Your assignment => Retype each entry below exactly as it stands.

- - - -

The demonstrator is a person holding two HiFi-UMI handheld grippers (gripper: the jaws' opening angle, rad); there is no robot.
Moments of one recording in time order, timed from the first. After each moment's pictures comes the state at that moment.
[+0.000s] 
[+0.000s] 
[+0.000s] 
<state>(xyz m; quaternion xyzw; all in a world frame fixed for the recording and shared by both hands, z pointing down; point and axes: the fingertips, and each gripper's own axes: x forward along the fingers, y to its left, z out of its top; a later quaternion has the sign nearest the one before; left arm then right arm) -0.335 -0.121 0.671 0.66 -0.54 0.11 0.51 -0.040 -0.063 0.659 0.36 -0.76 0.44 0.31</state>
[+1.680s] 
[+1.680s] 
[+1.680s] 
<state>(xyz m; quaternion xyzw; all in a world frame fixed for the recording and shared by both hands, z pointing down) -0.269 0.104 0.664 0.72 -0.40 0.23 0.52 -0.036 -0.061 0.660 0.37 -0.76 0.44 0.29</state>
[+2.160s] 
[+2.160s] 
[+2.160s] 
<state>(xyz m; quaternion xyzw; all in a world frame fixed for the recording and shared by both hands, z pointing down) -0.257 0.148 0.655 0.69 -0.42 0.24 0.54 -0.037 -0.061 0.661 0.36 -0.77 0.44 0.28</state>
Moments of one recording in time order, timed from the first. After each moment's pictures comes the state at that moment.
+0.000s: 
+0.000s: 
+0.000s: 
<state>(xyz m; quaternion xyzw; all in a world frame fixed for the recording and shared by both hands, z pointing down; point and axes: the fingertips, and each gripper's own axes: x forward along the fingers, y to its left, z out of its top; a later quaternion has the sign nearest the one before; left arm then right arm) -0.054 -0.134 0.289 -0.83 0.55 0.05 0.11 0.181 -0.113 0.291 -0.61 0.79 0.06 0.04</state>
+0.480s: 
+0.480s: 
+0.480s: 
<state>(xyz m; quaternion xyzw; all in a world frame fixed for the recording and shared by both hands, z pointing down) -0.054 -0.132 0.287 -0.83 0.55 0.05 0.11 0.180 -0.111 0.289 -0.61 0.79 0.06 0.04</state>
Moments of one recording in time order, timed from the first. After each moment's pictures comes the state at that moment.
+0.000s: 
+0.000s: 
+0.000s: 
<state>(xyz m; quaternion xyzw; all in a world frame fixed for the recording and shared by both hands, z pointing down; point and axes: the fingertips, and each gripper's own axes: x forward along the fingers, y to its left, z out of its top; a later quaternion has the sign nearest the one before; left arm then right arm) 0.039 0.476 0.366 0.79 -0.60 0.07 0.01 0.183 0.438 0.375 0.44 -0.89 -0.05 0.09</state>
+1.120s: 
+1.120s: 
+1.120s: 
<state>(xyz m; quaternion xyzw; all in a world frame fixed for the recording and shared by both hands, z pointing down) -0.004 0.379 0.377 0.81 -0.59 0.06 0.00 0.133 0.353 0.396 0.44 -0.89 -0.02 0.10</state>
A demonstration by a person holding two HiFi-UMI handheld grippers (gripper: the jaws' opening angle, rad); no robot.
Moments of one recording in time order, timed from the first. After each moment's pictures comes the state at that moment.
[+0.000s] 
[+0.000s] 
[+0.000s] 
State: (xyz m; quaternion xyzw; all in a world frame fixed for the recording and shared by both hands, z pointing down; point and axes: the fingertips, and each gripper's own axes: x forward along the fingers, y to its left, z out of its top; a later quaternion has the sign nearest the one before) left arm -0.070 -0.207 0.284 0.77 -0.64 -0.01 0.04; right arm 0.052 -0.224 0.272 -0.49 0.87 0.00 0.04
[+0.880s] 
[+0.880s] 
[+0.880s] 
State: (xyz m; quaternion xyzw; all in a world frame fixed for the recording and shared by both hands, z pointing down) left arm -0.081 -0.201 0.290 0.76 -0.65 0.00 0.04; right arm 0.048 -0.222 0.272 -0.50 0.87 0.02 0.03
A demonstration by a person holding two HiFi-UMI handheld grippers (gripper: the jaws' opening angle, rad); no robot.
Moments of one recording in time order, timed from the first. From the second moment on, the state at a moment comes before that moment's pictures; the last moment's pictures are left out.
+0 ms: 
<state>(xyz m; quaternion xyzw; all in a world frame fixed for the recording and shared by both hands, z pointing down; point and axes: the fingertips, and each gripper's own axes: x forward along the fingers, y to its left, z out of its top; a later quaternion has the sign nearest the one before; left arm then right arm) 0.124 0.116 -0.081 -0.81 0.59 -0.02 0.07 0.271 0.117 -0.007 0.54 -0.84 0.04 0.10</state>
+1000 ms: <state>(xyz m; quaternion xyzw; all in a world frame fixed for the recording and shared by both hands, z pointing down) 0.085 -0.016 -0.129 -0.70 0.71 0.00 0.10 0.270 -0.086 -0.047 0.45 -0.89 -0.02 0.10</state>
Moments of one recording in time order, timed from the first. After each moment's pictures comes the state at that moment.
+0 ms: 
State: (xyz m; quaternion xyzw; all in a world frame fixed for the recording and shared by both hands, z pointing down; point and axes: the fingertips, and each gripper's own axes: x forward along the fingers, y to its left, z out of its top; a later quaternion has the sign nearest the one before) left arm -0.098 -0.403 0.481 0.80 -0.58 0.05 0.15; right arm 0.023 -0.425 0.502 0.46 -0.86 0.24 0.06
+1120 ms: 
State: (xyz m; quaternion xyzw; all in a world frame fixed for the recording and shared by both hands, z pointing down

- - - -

Result for this task =>
The demonstrator is a person holding two HiFi-UMI handheld grippers (gripper: the jaws' opening angle, rad); there is no robot.
Moments of one recording in time order, timed from the first. After each moment's pictures comes the state at that moment.
[+0.000s] 
[+0.000s] 
[+0.000s] 
<state>(xyz m; quaternion xyzw; all in a world frame fixed for the recording and shared by both hands, z pointing down; point and axes: the fingertips, and each gripper's own axes: x forward along the fingers, y to its left, z out of its top; a later quaternion has the sign nearest the one before; left arm then right arm) -0.335 -0.121 0.671 0.66 -0.54 0.11 0.51 -0.040 -0.063 0.659 0.36 -0.76 0.44 0.31</state>
[+1.680s] 
[+1.680s] 
[+1.680s] 
<state>(xyz m; quaternion xyzw; all in a world frame fixed for the recording and shared by both hands, z pointing down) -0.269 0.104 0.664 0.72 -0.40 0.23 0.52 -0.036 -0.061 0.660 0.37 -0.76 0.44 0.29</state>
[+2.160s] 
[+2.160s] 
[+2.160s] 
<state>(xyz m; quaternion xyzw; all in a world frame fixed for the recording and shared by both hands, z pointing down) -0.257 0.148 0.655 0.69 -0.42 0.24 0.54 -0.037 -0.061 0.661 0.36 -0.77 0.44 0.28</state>
Moments of one recording in time order, timed from the first. After each moment's pictures comes the state at that moment.
+0.000s: 
+0.000s: 
+0.000s: 
<state>(xyz m; quaternion xyzw; all in a world frame fixed for the recording and shared by both hands, z pointing down; point and axes: the fingertips, and each gripper's own axes: x forward along the fingers, y to its left, z out of its top; a later quaternion has the sign nearest the one before; left arm then right arm) -0.054 -0.134 0.289 -0.83 0.55 0.05 0.11 0.181 -0.113 0.291 -0.61 0.79 0.06 0.04</state>
+0.480s: 
+0.480s: 
+0.480s: 
<state>(xyz m; quaternion xyzw; all in a world frame fixed for the recording and shared by both hands, z pointing down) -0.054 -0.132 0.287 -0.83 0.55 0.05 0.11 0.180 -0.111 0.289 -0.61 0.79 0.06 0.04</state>
Moments of one recording in time order, timed from the first. After each moment's pictures comes the state at that moment.
+0.000s: 
+0.000s: 
+0.000s: 
<state>(xyz m; quaternion xyzw; all in a world frame fixed for the recording and shared by both hands, z pointing down; point and axes: the fingertips, and each gripper's own axes: x forward along the fingers, y to its left, z out of its top; a later quaternion has the sign nearest the one before; left arm then right arm) 0.039 0.476 0.366 0.79 -0.60 0.07 0.01 0.183 0.438 0.375 0.44 -0.89 -0.05 0.09</state>
+1.120s: 
+1.120s: 
+1.120s: 
<state>(xyz m; quaternion xyzw; all in a world frame fixed for the recording and shared by both hands, z pointing down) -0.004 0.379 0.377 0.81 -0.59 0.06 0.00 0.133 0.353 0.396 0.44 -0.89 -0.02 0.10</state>
A demonstration by a person holding two HiFi-UMI handheld grippers (gripper: the jaws' opening angle, rad); no robot.
Moments of one recording in time order, timed from the first. After each moment's pictures comes the state at that moment.
[+0.000s] 
[+0.000s] 
[+0.000s] 
State: (xyz m; quaternion xyzw; all in a world frame fixed for the recording and shared by both hands, z pointing down; point and axes: the fingertips, and each gripper's own axes: x forward along the fingers, y to its left, z out of its top; a later quaternion has the sign nearest the one before) left arm -0.070 -0.207 0.284 0.77 -0.64 -0.01 0.04; right arm 0.052 -0.224 0.272 -0.49 0.87 0.00 0.04
[+0.880s] 
[+0.880s] 
[+0.880s] 
State: (xyz m; quaternion xyzw; all in a world frame fixed for the recording and shared by both hands, z pointing down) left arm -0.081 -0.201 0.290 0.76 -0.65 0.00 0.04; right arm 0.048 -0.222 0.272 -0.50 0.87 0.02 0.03
A demonstration by a person holding two HiFi-UMI handheld grippers (gripper: the jaws' opening angle, rad); no robot.
Moments of one recording in time order, timed from the first. From the second moment on, the state at a moment comes before that moment's pictures; the last moment's pictures are left out.
+0 ms: 
<state>(xyz m; quaternion xyzw; all in a world frame fixed for the recording and shared by both hands, z pointing down; point and axes: the fingertips, and each gripper's own axes: x forward along the fingers, y to its left, z out of its top; a later quaternion has the sign nearest the one before; left arm then right arm) 0.124 0.116 -0.081 -0.81 0.59 -0.02 0.07 0.271 0.117 -0.007 0.54 -0.84 0.04 0.10</state>
+1000 ms: <state>(xyz m; quaternion xyzw; all in a world frame fixed for the recording and shared by both hands, z pointing down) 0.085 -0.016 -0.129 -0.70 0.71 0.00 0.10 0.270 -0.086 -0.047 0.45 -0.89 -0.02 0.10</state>
Moments of one recording in time order, timed from the first. After each moment's pictures comes the state at that moment.
+0 ms: 
State: (xyz m; quaternion xyzw; all in a world frame fixed for the recording and shared by both hands, z pointing down; point and axes: the fingertips, and each gripper's own axes: x forward along the fingers, y to its left, z out of its top; a later quaternion has the sign nearest the one before) left arm -0.098 -0.403 0.481 0.80 -0.58 0.05 0.15; right arm 0.023 -0.425 0.502 0.46 -0.86 0.24 0.06
+1120 ms: 
State: (xyz m; quaternion xyzw; all in a world frame fixed for the recording and shared by both hands, z pointing down

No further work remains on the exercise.